* [Work to be completed]:
Could you restate all of the entries, word for word?

* [Input]:
--------
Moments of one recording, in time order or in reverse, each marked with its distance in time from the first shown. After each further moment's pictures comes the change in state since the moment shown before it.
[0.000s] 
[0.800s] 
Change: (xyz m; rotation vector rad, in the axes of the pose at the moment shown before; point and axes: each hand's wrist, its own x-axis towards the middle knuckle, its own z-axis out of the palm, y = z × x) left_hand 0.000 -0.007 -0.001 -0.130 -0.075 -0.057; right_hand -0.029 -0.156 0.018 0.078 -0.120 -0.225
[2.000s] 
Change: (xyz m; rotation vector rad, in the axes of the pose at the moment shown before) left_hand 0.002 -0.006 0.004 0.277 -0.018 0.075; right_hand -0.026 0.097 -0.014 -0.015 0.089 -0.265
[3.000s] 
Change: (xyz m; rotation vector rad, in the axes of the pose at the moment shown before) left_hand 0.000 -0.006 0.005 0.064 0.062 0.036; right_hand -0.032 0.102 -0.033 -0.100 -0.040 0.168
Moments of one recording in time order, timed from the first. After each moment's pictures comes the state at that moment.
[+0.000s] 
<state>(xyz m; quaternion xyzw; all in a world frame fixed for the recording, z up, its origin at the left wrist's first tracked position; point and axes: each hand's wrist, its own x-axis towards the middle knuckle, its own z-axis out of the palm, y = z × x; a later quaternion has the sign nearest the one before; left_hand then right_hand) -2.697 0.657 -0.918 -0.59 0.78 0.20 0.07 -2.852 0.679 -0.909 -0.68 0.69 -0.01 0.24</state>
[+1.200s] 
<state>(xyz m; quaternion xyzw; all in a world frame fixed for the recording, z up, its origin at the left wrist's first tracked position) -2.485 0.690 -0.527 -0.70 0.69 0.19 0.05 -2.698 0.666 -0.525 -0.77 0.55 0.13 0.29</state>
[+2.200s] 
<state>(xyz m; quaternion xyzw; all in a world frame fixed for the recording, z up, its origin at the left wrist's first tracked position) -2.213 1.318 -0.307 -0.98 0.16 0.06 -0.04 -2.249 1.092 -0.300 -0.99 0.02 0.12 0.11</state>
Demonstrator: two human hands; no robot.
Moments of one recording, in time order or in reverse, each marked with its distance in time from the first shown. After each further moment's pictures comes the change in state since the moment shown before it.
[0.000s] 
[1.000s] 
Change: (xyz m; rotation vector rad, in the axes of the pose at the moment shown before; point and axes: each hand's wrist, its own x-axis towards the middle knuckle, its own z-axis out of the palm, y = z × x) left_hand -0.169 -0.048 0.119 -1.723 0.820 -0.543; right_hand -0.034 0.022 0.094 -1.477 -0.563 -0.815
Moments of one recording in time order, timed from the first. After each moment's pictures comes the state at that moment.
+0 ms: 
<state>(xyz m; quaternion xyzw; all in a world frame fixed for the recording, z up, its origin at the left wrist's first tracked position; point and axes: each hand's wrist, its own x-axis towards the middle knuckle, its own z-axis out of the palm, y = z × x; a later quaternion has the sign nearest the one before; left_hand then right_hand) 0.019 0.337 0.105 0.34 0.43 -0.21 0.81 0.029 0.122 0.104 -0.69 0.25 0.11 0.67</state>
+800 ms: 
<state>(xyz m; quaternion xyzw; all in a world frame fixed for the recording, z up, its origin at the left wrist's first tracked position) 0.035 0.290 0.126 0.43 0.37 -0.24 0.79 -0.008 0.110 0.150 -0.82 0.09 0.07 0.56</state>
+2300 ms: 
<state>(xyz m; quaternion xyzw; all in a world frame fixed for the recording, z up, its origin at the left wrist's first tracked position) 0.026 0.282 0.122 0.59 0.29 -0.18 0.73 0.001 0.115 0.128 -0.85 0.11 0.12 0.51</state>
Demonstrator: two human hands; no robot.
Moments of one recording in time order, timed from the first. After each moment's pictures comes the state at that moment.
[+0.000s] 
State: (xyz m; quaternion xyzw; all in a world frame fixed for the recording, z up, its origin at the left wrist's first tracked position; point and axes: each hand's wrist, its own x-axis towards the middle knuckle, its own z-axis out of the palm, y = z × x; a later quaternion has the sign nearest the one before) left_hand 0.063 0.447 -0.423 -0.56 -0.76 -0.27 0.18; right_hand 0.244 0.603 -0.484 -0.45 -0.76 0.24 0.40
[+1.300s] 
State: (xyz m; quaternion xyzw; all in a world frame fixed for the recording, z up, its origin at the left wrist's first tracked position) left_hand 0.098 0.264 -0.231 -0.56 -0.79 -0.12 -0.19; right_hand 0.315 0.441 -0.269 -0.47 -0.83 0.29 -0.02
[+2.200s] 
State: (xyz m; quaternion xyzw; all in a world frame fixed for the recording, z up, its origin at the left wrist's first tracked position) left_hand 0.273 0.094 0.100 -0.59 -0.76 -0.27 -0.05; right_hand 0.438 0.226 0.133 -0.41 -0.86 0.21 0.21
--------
* [Task response]:
Moments of one recording, in time order or in reverse, each marked with its distance in time from the first shown. After each further moment's pictures comes the change in state since the moment shown before it.
[0.000s] 
[0.800s] 
Change: (xyz m; rotation vector rad, in the axes of the pose at the moment shown before; point and axes: each hand's wrist, its own x-axis towards the middle knuckle, its own z-axis out of the palm, y = z × x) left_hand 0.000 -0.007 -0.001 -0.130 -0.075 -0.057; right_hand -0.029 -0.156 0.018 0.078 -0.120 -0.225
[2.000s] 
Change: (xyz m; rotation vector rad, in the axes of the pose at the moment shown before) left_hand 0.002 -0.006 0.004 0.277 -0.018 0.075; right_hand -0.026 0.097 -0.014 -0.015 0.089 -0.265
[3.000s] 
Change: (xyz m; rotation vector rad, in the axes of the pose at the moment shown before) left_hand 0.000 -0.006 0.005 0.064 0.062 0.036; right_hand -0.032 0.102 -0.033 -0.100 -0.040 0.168
Moments of one recording in time order, timed from the first. After each moment's pictures comes the state at that moment.
[+0.000s] 
<state>(xyz m; quaternion xyzw; all in a world frame fixed for the recording, z up, its origin at the left wrist's first tracked position; point and axes: each hand's wrist, its own x-axis towards the middle knuckle, its own z-axis out of the palm, y = z × x; a later quaternion has the sign nearest the one before; left_hand then right_hand) -2.697 0.657 -0.918 -0.59 0.78 0.20 0.07 -2.852 0.679 -0.909 -0.68 0.69 -0.01 0.24</state>
[+1.200s] 
<state>(xyz m; quaternion xyzw; all in a world frame fixed for the recording, z up, its origin at the left wrist's first tracked position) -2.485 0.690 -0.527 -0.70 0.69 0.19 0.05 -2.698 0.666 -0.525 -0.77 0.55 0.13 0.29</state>
[+2.200s] 
<state>(xyz m; quaternion xyzw; all in a world frame fixed for the recording, z up, its origin at the left wrist's first tracked position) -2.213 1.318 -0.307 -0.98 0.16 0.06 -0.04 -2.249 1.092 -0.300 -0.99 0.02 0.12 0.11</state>
Demonstrator: two human hands; no robot.
Moments of one recording, in time order or in reverse, each marked with its distance in time from the first shown. After each further moment's pictures comes the change in state since the moment shown before it.
[0.000s] 
[1.000s] 
Change: (xyz m; rotation vector rad, in the axes of the pose at the moment shown before; point and axes: each hand's wrist, its own x-axis towards the middle knuckle, its own z-axis out of the palm, y = z × x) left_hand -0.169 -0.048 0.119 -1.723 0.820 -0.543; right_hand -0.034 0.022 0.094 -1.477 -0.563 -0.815
Moments of one recording in time order, timed from the first. After each moment's pictures comes the state at that moment.
+0 ms: 
<state>(xyz m; quaternion xyzw; all in a world frame fixed for the recording, z up, its origin at the left wrist's first tracked position; point and axes: each hand's wrist, its own x-axis towards the middle knuckle, its own z-axis out of the palm, y = z × x; a later quaternion has the sign nearest the one before; left_hand then right_hand) 0.019 0.337 0.105 0.34 0.43 -0.21 0.81 0.029 0.122 0.104 -0.69 0.25 0.11 0.67</state>
+800 ms: 
<state>(xyz m; quaternion xyzw; all in a world frame fixed for the recording, z up, its origin at the left wrist's first tracked position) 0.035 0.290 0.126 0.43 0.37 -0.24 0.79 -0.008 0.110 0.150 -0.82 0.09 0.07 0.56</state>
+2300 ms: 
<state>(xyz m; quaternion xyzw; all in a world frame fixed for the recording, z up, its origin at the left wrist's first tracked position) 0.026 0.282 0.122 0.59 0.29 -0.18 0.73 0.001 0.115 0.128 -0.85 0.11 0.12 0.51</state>
Demonstrator: two human hands; no robot.
Moments of one recording in time order, timed from the first. After each moment's pictures comes the state at that moment.
[+0.000s] 
State: (xyz m; quaternion xyzw; all in a world frame fixed for the recording, z up, its origin at the left wrist's first tracked position; point and axes: each hand's wrist, its own x-axis towards the middle knuckle, its own z-axis out of the palm, y = z × x; a later quaternion has the sign nearest the one before) left_hand 0.063 0.447 -0.423 -0.56 -0.76 -0.27 0.18; right_hand 0.244 0.603 -0.484 -0.45 -0.76 0.24 0.40
[+1.300s] 
State: (xyz m; quaternion xyzw; all in a world frame fixed for the recording, z up, its origin at the left wrist's first tracked position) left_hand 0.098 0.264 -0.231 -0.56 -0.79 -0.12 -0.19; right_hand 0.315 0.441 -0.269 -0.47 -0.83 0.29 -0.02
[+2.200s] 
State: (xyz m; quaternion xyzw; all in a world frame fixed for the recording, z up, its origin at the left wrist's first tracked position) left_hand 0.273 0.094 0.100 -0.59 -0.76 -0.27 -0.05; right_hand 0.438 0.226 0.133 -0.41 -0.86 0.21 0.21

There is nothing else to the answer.